Siempre le gustaron los bares con poca gente, con mesas marrones y sillas sólidas; siempre prefirió la penumbra del bar y recordó haber leído, no hacía muchos días, que a una mujer hay que conquistarla en un bar con poca gente. Y, entonces, le vino a la memoria un bar de Buenos Aires, un bar de calle Florida, Richmond, para ser más preciso, un viernes por la tarde, cuando estuvo con ella y hablaron de bueyes perdidos porque en estos casos lo que importaba no era hablar, sino estar juntos, mirarse, descubrirse y saber que lo más importante no estaba en el bar, sino en el lugar adonde irían luego, más tarde.

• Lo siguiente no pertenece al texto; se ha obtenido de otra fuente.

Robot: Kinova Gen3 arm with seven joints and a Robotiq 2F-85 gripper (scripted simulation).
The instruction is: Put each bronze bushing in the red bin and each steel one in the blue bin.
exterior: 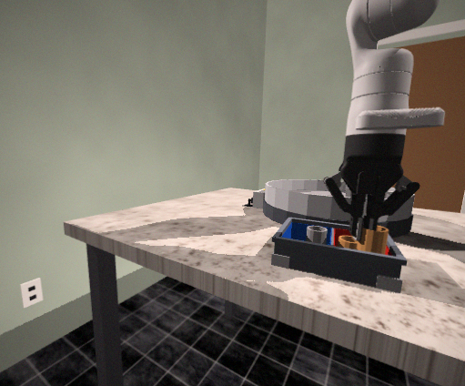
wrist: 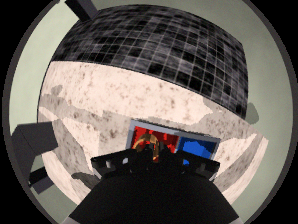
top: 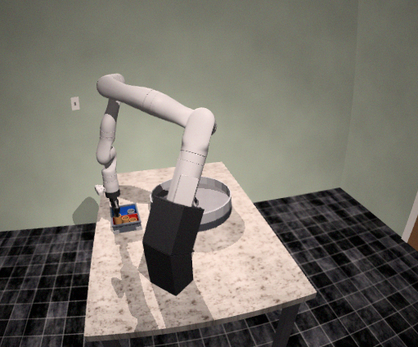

Se acomodó en una mesa al lado de la ventana. Disfrutó de la soledad y del silencio, porque desde siempre consideró que un bar que merece ese nombre se distingue por la penumbra, por la luz que llega discreta desde algún lugar, y por el silencio. Recordó que en una oportunidad había conversado con un viejo amigo acerca de la imposibilidad de estar en un bar desde que los televisores y los partidos de fútbol ganaron el centro de la escena. El bar necesita de la discreción, sostuvo, entonces, no del bullicio o de los gritos que rompen ese clima confidente, necesario no sólo para estar con una mujer, sino también para compartir momentos con un amigo, o para estar sencillamente solo, con un libro, con un diario o simplemente mirando la calle, observando como un francotirador o algo parecido el movimiento de la calle a esa hora de la mañana, a esa hora de un lunes nublado de junio.

Le pidió al mozo un cortado y se dispuso a mirar los libros recibidos. Abrió un sobre blanco con la letra de ella y vio una foto de Simone de Beauvoir tomada en 1978. Simone está sentada a la mesa de un bar; su expresión es triste o, tal vez, cansada. Aún no se ha muerto Sartre, pero ella sabe que no falta mucho para la ceremonia del adiós. En un primer plano, lo que se distingue es una botella de cerveza y dos vasos, lo que permitiría pensar, al primer golpe de vista, que no está sola.

Las manos están como encimadas y apoyadas en unas hojas blancas que apenas se distinguen y que muy bien podrían confundirse con una servilleta; arriba de las hojas, entre las hojas y la mano, se distingue una lapicera, lo que permite pensar que al momento de la fotografía estaba escribiendo, si bien esa hipótesis no se conciliaría con el otro vaso a medio llenar que está a la derecha; aunque, si se presta más atención a la foto, puede advertirse que el otro vaso es más pequeño y puede que, en lugar de cerveza, esté lleno con agua, con lo que podría aceptarse la idea de que al momento de tomarse la foto Simone estaba sola escribiendo en un bar; que, si la penumbra que oficia de telón de fondo en la foto no fuera tan cerrada, ese bar muy bien podría ser Les Deux Magots, el bar donde hace unos meses él estuvo con ella un sábado por la tarde nublado y lluvioso, muy parecido, si se quiere, a este lunes en el que él está sentado a la mesa de un bar ubicado en la esquina de la peatonal y la cortada mirando la foto de Simone de Beauvoir y acordándose de ella.

En la encomienda hay dos libros. Son los que él quiere leer desde hace unos meses pero no los encuentra en las librerías de la ciudad. El autor es un alemán que vive en Inglaterra desde hace años y se llama W.G. Sebald. Los dos libros tienen la correspondiente dedicatoria de ella y él mira durante un rato la tapa amarilla de uno y la tapa oscura del otro pensando que a la siesta iniciará la lectura de uno de ellos, pero pensando que sería deseable -ésa es la palabra- compartir la lectura con ella, un deseo que él sabe imposible, razón por la cual toma el teléfono celular. Cuando escucha la voz de ella llama al mozo y pide otro cortado.